By Olga Shafran
I never understood why people ask preschoolers what they want to be when they grow up, but in the Soviet Union this was a mandatory question every child had to periodically answer. Some kids wanted to be cosmonauts, some wanted to be firefighters. I wanted to be a teacher. I decided this when I was four years old and never changed my mind.
Being a teacher is maybe a noble profession, but not glamorous, and certainly not heroic. I guess I was never very ambitious, and I was always fairly risk-averse. The kids who wanted to race into burning buildings, or explore the depths of space, or be police officers, at least at some point in their lives must have envisioned themselves as heroes. I just wanted to be a teacher. I wanted to work with children because I love their energy and their sense of wonder, and because people fascinate me, and forming connections with them is a very meaningful and humbling experience.
None of this has changed for me after fifteen years of teaching in a public school. I love what I do. I love my students. I aspire to be the best teacher I can be. I work incredibly hard. And I have absolutely no desire to be a hero.
I have the utmost respect for the people who protect others and who risk their lives to do so. They have chosen difficult jobs, and I am so grateful for their sacrifice. I cannot imagine doing what they do.
And yet in this crazy time in our country, more and more people are starting to expect teachers to be heroes. People want to give us guns and train us how to use them to potentially shoot a student in order to protect other students. I grew up going target shooting with my dad and I loved aiming, firing the rifle or gun, the smell and feel of it, but I was shooting at a piece of paper. I never in a million years could imagine that I would need to aim a gun at a living being. That is so far from the job I signed up for, it’s actually absurd.
People are calling schools “soft targets” and saying that we need to “harden” them. They’re soft for a reason!
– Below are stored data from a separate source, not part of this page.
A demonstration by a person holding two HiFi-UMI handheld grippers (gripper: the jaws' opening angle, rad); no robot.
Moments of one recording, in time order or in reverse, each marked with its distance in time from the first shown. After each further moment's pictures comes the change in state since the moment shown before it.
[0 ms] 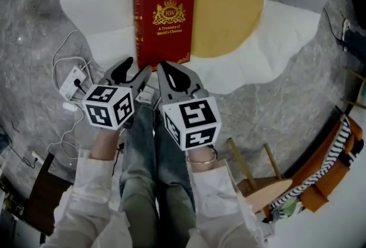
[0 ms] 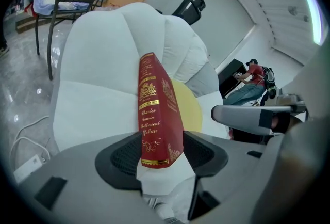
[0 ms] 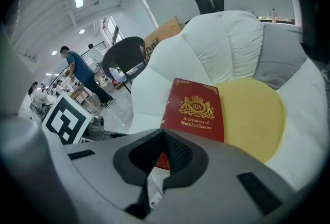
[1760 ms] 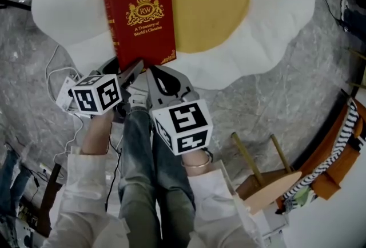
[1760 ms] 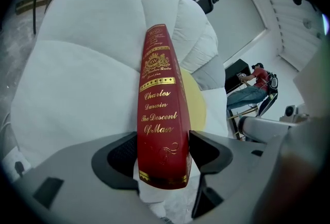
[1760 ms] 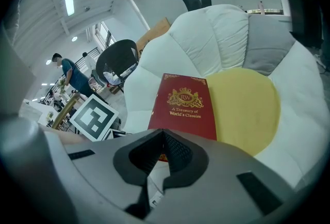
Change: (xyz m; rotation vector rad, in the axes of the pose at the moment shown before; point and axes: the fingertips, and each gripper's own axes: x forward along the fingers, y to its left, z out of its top) left arm 0.055 0.012 -0.019 -0.104 0.110 -0.047; right arm -0.005 -0.026 -0.025 0.091 -0.013 -0.014
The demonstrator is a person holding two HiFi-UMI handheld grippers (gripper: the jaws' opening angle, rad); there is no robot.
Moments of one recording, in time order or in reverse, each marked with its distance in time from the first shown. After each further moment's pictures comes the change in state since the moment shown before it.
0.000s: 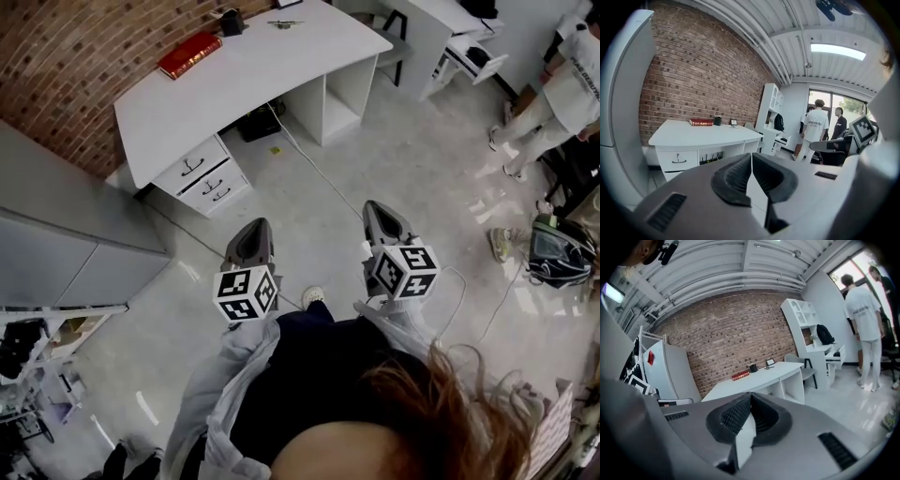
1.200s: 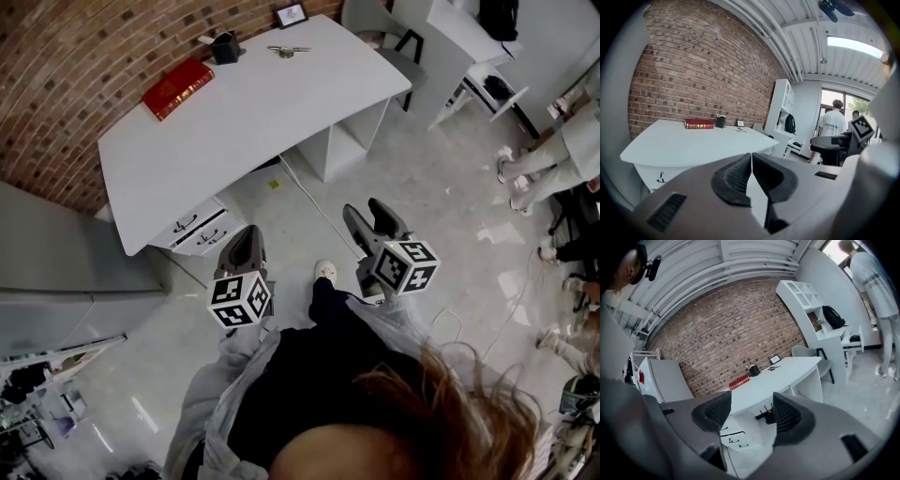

They’re SCHOOLS. They’re supposed to be a loving, nurturing place, where children and adults feel safe, happy, and possibly even excited to learn. What message would we send to the students if we turn our schools into high security prisons with metal detectors and armed guards everywhere?
Safety comes second only to physiological needs on Maslow’s hierarchy, well before learning can take place, but our students do not feel safe right now and neither do the teachers. The politics of the gun debate have gone on for far too long, and arming teachers, or arming schools is not the right solution. I do not want to be a hero. I just want to be a teacher.